» WORK REQUIRED
The listing below is to be copied exactly, with pictures excluded.

» PROVIDED DATA
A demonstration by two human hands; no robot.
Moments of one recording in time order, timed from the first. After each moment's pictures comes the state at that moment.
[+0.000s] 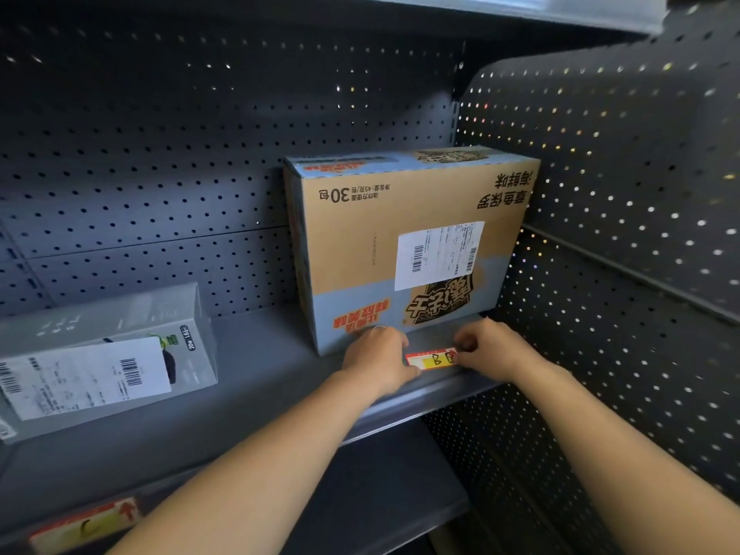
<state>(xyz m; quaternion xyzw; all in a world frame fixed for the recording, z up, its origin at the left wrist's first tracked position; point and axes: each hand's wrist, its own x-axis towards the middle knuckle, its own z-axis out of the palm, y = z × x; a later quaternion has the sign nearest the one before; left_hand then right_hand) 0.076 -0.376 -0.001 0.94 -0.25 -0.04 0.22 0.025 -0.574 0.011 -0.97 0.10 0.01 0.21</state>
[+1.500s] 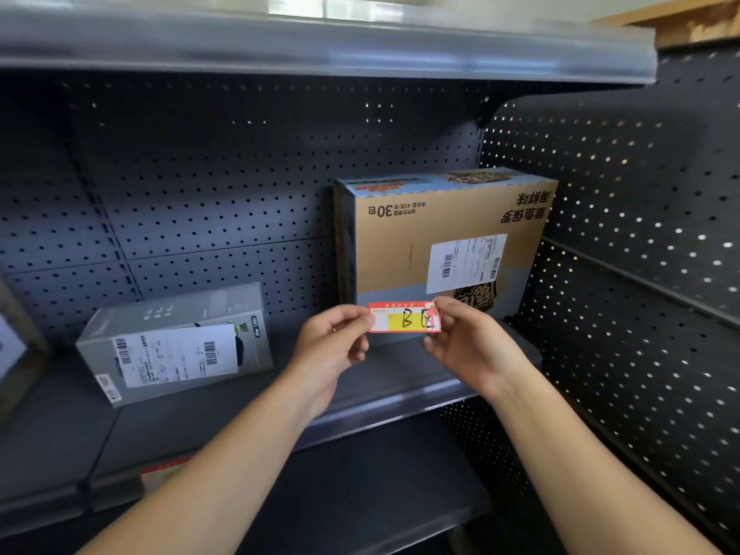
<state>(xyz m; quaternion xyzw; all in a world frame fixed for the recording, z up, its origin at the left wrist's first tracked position) 0.009 -0.260 0.058 0.63 -0.06 -0.06 0.77 -0.023 -0.455 0.066 -0.47 0.03 0.02 0.88</state>
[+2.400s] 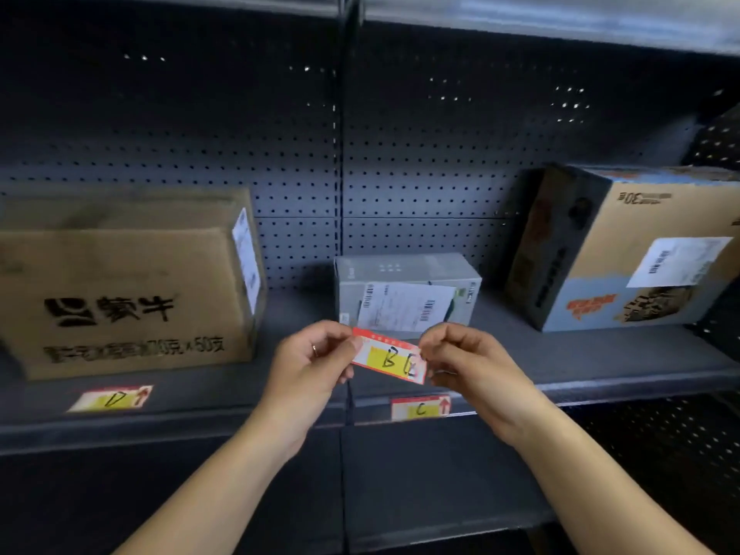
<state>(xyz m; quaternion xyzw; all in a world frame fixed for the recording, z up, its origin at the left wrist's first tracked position) -0.060 0.079 0.035 0.68 -0.05 0.07 0.73 -0.061 -0.132 0.052 -0.70 -0.05 0.06 0.71</state>
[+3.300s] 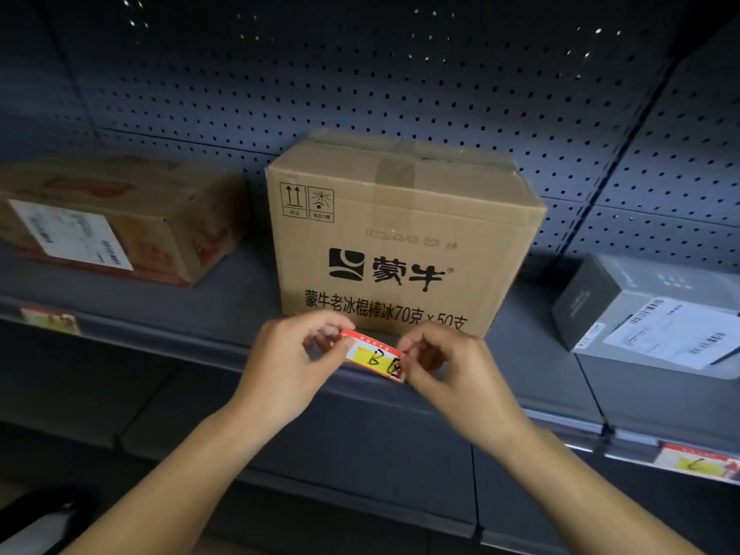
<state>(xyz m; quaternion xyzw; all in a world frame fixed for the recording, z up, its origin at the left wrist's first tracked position) -0.095 0.394 0.006 0.87 0.00 0.22 0.43 -0.041 0.178 0.010 -0.85 -0.31 -0.05 0.41</state>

» SOLVED EXERCISE
A demonstration by two human hands; no robot.
Moments of one recording in time order, timed from the first. After each moment's pictures comes the state at that moment.
[+0.000s] 
<state>(xyz m; quaternion xyzw; all in a world frame fixed for the recording, z up, its origin at the left wrist's first tracked position; point and axes: each hand's wrist, its own x-axis towards the middle knuckle, its own z-axis out of the palm, y = z × x; a later quaternion has the sign nearest the one before; left_hand then right_hand) 0.076 -0.376 -0.001 0.94 -0.25 -0.04 0.22 0.025 -0.574 0.011 -0.97 0.10 0.01 0.21</state>
[+1.500s] 
<state>(xyz m; quaternion xyzw; all in a world frame fixed for the recording, z up, its origin at the left wrist's first tracked position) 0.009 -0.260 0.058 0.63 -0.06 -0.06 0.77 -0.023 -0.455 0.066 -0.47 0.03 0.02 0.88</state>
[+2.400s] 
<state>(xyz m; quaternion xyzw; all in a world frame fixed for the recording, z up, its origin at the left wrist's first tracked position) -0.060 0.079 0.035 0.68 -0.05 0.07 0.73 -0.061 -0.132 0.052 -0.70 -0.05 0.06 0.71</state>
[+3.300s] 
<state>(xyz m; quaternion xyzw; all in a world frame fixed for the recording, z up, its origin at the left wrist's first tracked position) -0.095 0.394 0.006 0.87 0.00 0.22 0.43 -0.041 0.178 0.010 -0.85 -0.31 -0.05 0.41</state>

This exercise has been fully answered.